Mme Murielle TOUATY – « Le facteur humain est lié intrinsèquement à la culture d’Israël par rapport à l’innovation. Israël constitue un grand écosystème, mais un petit marché. Ce pays a 70 ans, une population de 8 millions d’habitants, et est confronté depuis sa genèse à la notion de risque. Il n’est pas anodin que l’on parle de capital-risque. En Israël, ce mot fait partie de l’identité nationale.

En Israël il existe un capital humain très fort, d’où le multiculturalisme. Dans les années 1990, l’immigration des populations russes a constitué un apport incroyable pour le pays. La diversité culturelle et le facteur humain créent nécessairement du progrès. L’innovation est donc une cause nationale et un levier de croissance pour le gouvernement.

Il existe en Israël 150 capital-risqueurs internationaux et nationaux. Les chiffres de 2017 montrent que plus de 7 milliards de fonds ont été levés, dont 20 % viennent du capital-risque national, en progression de 9 % par rapport à 2016. L’innovation ne se décrète pas : elle se produit au quotidien, dans un écosystème interconnecté. Le Technion est la première université en Israël à avoir vu le jour, sous la houlette d’Albert Einstein, dans le but de façonner l’infrastructure du pays, d’en garantir la pérennité et la sécurité, mais aussi la santé.

Les thématiques à la pointe du progrès, comme l’intelligence artificielle, la cybersécurité, l’internet des objets, sont traitées en Israël depuis des années. On est obligé d’être avant-gardiste et d’avoir une vision à long terme. Si la temporalité doit être dans la réactivité, la responsabilité de l’État est aussi de se projeter dans le futur.

Cet écosystème interconnecté est très intéressant : il décloisonne et met en interaction directe le chercheur et l’entrepreneur, ainsi que les grands groupes. Quatre cents centres de recherche et de développement issus de l’industrie mondiale globale et positionnés en Israël, majoritairement à Tel-Aviv et à Haïfa, qui bénéficient des meilleurs ingénieurs, sont également attirés par le fait qu’ils ne paient pas d’impôts sur la plus-value.

Ces écosystèmes interconnectés, avec l’armée au centre, comptent des incubateurs, des capital-risqueurs, des universités, des centres de recherche et développement, tout ceci dans un schéma de décloisonnement totalement décomplexé par rapport à la notion de croissance et d’argent.

Un chercheur doit permettre à son laboratoire d’être autosuffisant. Au Technion, comme dans les autres universités, ce n’est pas le public qui paie. Le public finance le budget de fonctionnement. La recherche et le développement, eux, sont financés par les chercheurs, qui sont donc, malgré eux, des entrepreneurs.

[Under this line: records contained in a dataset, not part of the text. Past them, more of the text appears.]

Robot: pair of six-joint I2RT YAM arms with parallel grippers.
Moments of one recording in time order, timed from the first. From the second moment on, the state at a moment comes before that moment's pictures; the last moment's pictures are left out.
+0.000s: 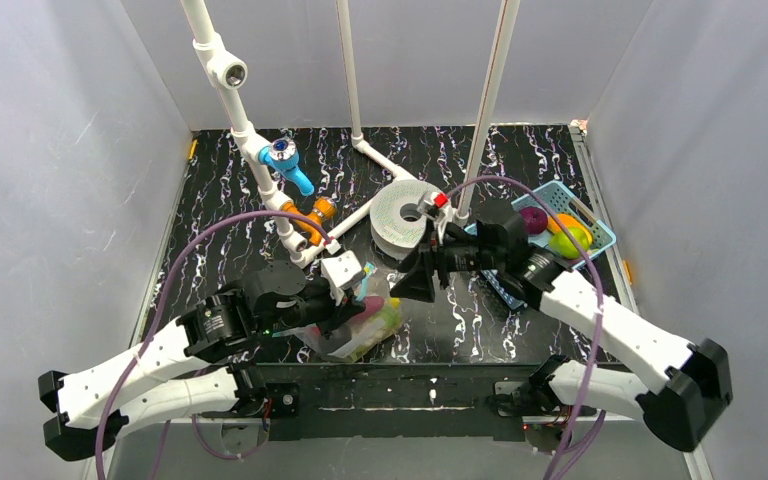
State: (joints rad) left arm -1.10 0.74 0.89 -0.60 0.01 -0.08; right arm 0.76 1.03 0.85 -0.11 -0.72 0.29
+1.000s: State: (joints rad) left arm -1.10 0.80 0.89 -0.61 0.04 -0.07; right arm 0.70 1.34 0.99 0.00 -1.18 0.33
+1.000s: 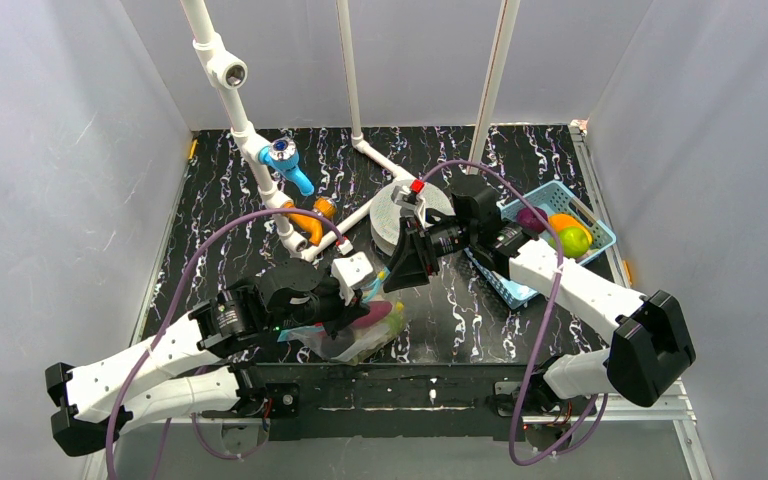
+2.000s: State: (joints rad) left arm -1.10 0.99 1.15 -0.67 -0.03 -0.29; right arm 0.69 1.31 0.89 0.14 -1.17 0.47
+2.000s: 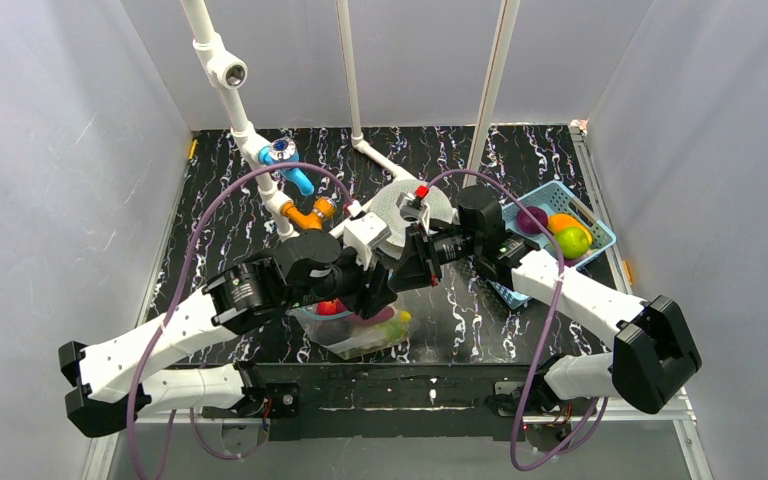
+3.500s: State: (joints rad) left arm -1.03 1.08 1.18 -0.66 0.12 -0.26; right arm 0.70 1.23 0.87 0.09 -1.13 0.45
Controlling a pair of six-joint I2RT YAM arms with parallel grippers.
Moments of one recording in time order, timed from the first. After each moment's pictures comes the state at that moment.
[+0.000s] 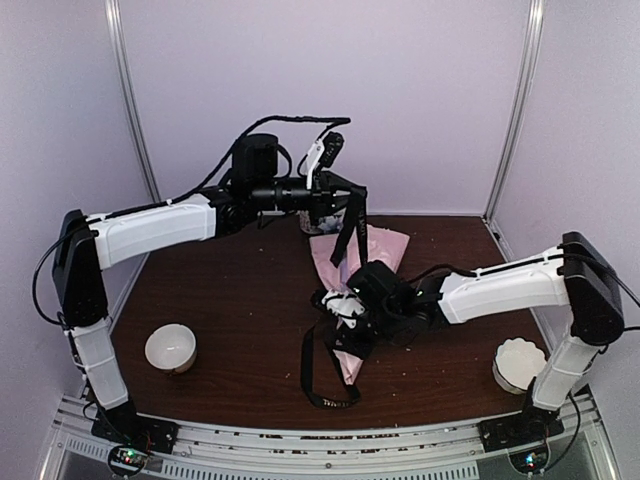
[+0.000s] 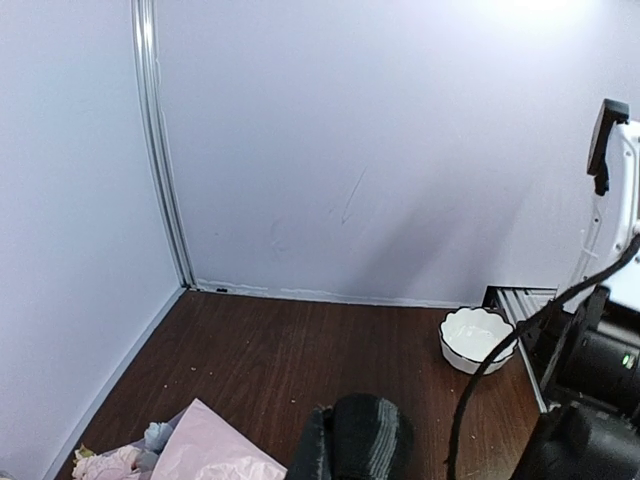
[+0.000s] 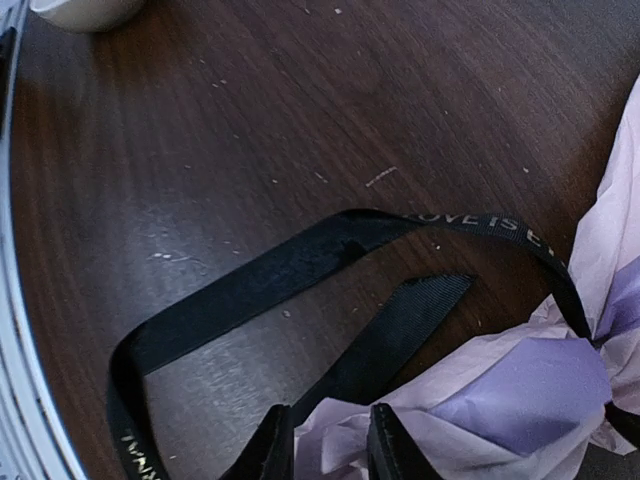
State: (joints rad) left arm -0.77 1.86 1.61 0.18 0.68 0.07; right arm 1.01 1.68 1.02 -0.19 -0.12 0.01
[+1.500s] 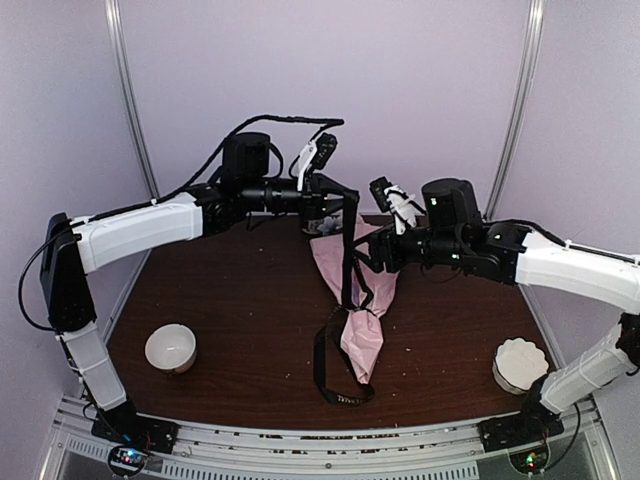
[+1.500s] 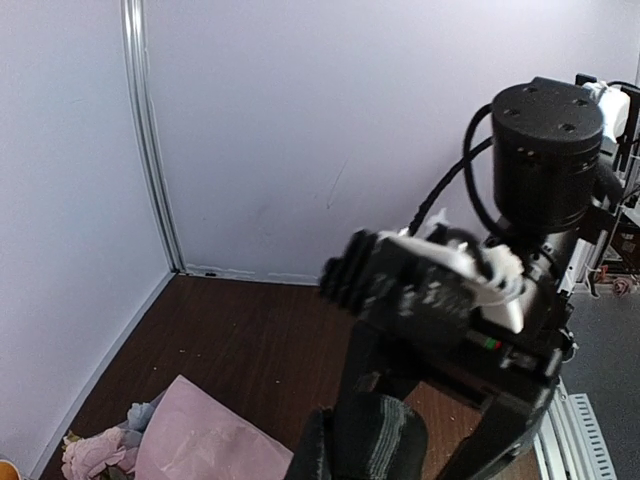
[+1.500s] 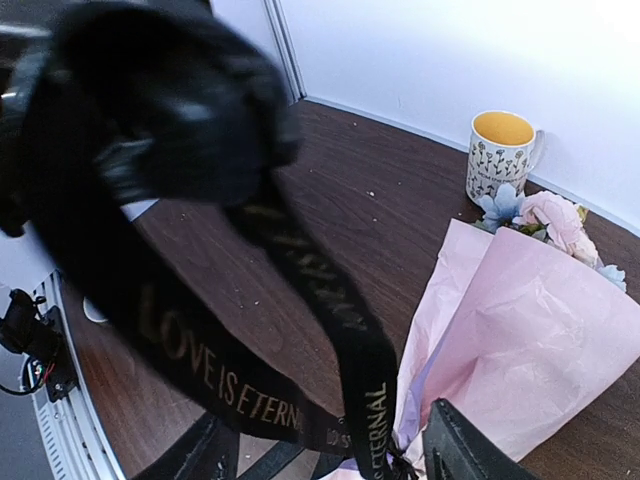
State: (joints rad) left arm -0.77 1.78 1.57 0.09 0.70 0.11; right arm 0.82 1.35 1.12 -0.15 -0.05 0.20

Il n’est pas anodin que les pépites dénichées dans les laboratoires du Technion et des autres universités soient accompagnées afin de valoriser le transfert de technologies. Tout cela développe la culture du risque et l’entrepreneuriat. Les Israéliens, qu’ils soient chercheurs, ingénieurs ou autres, sont confrontés au quotidien à la culture du management. Ils sont en situation de crise et doivent donc tous s’autogérer, assurer leur autosuffisance, s’inventer au quotidien, voire se réinventer.

Il est intéressant de comprendre en quoi cette culture génère de l’innovation. Le troisième facteur est celui de l’exit. Israël a en effet très vite compris qu’elle devait sortir de ses frontières, aller se positionner sur des marchés financiers pour générer de la liquidité, faire en sorte que l’argent circule et soit réinjecté dans l’écosystème de l’innovation en Israël, aujourd’hui communément appelé start-up nation.

Israël est parvenu à un certain degré de conscientisation lui permettant de passer de l’étape de la start-up à celle la scale-up pour générer encore plus de « licornes » et – pourquoi pas ? – un tissu industriel. Nous avons parlé de la notion de risque, du formatage de l’entrepreneur israélien et de l’exit. Israël est le troisième, après les États-Unis et la Chine, en nombre de start-up cotés au Nasdaq. En Israël, la croissance est génératrice d’emplois. C’est ce qui importe, in fine.